*Assignment*
What is needed here is an exact repetition of the records below, beginning at the line that has "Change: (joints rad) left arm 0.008" and stopping after the line that has "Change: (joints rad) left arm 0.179".
Start of Block
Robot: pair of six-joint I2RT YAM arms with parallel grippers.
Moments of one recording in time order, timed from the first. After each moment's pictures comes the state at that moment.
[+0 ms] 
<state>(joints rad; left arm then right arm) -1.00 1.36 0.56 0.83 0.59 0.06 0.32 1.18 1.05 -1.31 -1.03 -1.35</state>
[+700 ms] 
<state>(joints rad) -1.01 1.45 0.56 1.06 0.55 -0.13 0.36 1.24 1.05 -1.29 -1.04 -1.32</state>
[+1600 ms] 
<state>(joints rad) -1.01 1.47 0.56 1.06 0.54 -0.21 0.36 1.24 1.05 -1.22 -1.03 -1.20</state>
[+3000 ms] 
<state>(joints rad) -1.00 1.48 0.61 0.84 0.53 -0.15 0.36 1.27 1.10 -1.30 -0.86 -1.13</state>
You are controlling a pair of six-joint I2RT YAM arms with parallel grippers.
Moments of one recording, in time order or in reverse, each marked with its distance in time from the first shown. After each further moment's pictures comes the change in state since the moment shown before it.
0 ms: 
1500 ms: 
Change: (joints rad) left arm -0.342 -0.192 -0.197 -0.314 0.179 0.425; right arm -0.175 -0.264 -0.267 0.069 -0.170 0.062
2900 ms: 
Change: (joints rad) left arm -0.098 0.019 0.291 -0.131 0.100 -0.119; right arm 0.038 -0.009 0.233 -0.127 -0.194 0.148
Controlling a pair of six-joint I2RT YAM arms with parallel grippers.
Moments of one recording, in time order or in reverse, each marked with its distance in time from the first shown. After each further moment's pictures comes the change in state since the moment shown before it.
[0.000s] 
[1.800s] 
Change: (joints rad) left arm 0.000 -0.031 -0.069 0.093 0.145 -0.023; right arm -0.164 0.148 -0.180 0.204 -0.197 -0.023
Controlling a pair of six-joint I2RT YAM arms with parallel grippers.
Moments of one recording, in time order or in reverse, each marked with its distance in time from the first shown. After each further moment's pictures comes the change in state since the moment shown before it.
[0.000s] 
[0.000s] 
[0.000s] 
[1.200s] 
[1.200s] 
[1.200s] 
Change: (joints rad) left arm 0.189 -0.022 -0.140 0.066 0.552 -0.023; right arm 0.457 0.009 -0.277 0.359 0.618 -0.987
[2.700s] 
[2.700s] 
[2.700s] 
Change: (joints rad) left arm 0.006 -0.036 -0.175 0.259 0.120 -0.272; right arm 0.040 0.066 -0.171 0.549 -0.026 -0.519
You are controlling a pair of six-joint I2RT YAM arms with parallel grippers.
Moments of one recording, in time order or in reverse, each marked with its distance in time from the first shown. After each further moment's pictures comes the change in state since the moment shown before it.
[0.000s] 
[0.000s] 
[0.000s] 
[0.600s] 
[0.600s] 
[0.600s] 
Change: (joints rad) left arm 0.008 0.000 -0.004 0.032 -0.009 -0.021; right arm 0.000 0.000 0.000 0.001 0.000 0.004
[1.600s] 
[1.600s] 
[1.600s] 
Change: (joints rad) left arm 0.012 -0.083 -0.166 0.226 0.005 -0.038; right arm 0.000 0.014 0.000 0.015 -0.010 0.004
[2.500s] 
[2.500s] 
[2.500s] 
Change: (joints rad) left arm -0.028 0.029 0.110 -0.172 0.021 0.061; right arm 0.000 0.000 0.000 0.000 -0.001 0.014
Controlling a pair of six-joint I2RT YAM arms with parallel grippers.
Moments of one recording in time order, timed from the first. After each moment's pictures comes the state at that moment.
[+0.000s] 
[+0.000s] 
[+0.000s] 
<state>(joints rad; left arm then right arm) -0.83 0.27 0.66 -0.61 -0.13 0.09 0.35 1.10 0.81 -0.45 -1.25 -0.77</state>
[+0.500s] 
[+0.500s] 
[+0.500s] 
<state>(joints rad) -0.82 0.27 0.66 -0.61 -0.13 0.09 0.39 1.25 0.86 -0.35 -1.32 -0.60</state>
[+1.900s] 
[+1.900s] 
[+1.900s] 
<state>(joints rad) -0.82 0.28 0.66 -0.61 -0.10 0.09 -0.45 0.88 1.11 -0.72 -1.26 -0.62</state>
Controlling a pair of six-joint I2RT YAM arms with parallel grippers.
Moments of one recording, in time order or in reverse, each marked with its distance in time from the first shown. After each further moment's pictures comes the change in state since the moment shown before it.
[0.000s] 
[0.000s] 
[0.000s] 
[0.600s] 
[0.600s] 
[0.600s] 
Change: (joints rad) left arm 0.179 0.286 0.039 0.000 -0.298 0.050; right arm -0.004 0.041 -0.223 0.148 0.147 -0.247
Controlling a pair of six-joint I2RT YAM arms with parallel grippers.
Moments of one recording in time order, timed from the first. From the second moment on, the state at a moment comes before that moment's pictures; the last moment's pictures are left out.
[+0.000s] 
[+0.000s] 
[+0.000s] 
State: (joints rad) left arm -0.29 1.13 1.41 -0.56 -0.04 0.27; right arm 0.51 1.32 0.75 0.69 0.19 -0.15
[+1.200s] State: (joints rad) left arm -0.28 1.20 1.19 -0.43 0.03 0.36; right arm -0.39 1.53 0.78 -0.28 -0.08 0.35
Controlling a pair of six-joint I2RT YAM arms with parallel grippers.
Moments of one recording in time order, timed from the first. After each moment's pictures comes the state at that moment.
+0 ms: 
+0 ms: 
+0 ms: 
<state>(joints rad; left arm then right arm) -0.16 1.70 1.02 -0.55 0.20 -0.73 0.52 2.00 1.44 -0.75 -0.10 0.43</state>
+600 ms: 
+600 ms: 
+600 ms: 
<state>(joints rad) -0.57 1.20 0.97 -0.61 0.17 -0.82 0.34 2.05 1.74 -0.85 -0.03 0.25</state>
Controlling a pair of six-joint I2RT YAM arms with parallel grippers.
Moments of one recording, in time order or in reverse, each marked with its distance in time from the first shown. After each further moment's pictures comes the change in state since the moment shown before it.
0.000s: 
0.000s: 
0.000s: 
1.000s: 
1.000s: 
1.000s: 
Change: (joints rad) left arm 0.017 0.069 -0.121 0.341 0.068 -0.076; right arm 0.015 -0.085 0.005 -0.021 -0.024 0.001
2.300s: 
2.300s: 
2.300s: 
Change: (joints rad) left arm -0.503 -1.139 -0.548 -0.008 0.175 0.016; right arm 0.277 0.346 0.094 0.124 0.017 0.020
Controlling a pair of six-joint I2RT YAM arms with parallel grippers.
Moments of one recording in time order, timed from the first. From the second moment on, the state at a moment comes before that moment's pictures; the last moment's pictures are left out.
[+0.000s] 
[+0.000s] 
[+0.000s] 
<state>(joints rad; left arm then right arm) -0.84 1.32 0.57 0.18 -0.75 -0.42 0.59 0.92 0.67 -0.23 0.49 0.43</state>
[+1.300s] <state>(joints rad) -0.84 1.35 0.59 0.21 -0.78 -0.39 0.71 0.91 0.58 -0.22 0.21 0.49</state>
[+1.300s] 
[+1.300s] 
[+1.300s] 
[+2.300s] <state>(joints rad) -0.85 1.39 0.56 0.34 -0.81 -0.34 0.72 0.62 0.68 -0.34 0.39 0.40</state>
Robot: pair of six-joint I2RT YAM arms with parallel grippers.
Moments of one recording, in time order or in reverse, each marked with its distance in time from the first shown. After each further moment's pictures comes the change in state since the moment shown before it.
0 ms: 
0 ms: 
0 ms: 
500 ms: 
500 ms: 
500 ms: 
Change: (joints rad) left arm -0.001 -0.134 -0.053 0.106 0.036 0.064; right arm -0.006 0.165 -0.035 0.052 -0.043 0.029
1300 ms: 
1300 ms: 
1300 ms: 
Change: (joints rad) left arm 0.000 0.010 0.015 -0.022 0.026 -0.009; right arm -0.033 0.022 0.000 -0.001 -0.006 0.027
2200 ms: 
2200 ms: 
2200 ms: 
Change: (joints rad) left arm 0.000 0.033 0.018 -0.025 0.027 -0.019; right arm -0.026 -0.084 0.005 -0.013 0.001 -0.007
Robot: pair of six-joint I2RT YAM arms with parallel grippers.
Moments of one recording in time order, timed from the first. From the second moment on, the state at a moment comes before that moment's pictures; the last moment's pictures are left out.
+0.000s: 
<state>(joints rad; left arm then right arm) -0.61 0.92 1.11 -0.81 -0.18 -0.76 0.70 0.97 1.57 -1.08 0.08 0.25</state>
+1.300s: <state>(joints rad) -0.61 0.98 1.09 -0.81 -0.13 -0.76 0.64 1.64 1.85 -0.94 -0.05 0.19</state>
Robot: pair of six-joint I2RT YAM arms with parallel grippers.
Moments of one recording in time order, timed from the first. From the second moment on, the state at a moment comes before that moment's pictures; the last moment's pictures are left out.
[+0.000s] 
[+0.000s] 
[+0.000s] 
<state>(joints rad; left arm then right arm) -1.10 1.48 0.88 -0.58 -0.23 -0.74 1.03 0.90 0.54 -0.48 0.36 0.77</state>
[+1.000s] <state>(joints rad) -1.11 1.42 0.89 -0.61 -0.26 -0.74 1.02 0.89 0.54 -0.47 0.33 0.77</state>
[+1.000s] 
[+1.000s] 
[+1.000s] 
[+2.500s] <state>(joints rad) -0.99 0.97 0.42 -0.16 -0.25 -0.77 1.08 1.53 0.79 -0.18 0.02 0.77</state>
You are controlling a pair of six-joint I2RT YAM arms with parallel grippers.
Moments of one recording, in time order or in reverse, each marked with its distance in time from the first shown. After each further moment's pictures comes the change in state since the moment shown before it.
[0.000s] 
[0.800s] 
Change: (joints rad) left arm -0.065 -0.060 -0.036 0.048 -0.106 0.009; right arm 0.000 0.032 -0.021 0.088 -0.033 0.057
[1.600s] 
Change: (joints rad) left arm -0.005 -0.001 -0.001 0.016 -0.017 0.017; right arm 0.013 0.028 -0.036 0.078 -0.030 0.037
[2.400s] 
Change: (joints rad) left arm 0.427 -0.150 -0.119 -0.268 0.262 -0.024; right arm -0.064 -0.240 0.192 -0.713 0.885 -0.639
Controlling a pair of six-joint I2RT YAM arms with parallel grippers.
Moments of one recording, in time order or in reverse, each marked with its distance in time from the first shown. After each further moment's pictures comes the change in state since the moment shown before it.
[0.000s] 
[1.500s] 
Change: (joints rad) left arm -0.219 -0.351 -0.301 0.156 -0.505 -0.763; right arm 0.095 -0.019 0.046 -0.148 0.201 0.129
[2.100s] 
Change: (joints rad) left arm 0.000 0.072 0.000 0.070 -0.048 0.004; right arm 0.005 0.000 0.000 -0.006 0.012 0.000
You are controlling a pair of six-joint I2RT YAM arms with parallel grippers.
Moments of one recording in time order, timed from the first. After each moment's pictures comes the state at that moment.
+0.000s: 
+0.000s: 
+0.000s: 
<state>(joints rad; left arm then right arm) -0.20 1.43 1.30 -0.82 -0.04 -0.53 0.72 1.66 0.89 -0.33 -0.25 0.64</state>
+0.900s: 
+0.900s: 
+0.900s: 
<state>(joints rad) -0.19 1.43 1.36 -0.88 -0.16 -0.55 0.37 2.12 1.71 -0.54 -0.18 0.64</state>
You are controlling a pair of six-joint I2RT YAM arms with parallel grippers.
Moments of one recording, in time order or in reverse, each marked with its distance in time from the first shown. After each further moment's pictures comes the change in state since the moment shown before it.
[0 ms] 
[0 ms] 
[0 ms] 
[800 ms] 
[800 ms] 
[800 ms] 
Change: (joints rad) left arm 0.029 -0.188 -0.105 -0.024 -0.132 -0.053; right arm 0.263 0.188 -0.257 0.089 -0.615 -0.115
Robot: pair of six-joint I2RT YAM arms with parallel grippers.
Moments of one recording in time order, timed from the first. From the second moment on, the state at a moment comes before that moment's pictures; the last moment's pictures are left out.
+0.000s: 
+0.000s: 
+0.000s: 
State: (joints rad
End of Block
*Result of the task*
Change: (joints rad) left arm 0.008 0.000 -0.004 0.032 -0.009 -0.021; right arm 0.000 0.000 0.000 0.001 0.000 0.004
[1.600s] 
[1.600s] 
[1.600s] 
Change: (joints rad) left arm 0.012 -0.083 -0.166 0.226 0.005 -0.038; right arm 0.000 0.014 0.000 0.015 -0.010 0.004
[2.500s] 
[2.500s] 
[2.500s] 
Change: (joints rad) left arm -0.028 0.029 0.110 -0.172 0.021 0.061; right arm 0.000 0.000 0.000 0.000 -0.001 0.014
Controlling a pair of six-joint I2RT YAM arms with parallel grippers.
Moments of one recording in time order, timed from the first. After each moment's pictures comes the state at that moment.
[+0.000s] 
[+0.000s] 
[+0.000s] 
<state>(joints rad; left arm then right arm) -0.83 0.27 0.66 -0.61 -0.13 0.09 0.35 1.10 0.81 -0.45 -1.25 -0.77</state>
[+0.500s] 
[+0.500s] 
[+0.500s] 
<state>(joints rad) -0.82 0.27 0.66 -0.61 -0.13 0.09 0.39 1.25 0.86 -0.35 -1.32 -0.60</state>
[+1.900s] 
[+1.900s] 
[+1.900s] 
<state>(joints rad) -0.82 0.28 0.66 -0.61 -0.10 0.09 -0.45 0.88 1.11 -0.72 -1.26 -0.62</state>
Controlling a pair of six-joint I2RT YAM arms with parallel grippers.
Moments of one recording, in time order or in reverse, each marked with its distance in time from the first shown. After each further moment's pictures comes the change in state since the moment shown before it.
[0.000s] 
[0.000s] 
[0.000s] 
[0.600s] 
[0.600s] 
[0.600s] 
Change: (joints rad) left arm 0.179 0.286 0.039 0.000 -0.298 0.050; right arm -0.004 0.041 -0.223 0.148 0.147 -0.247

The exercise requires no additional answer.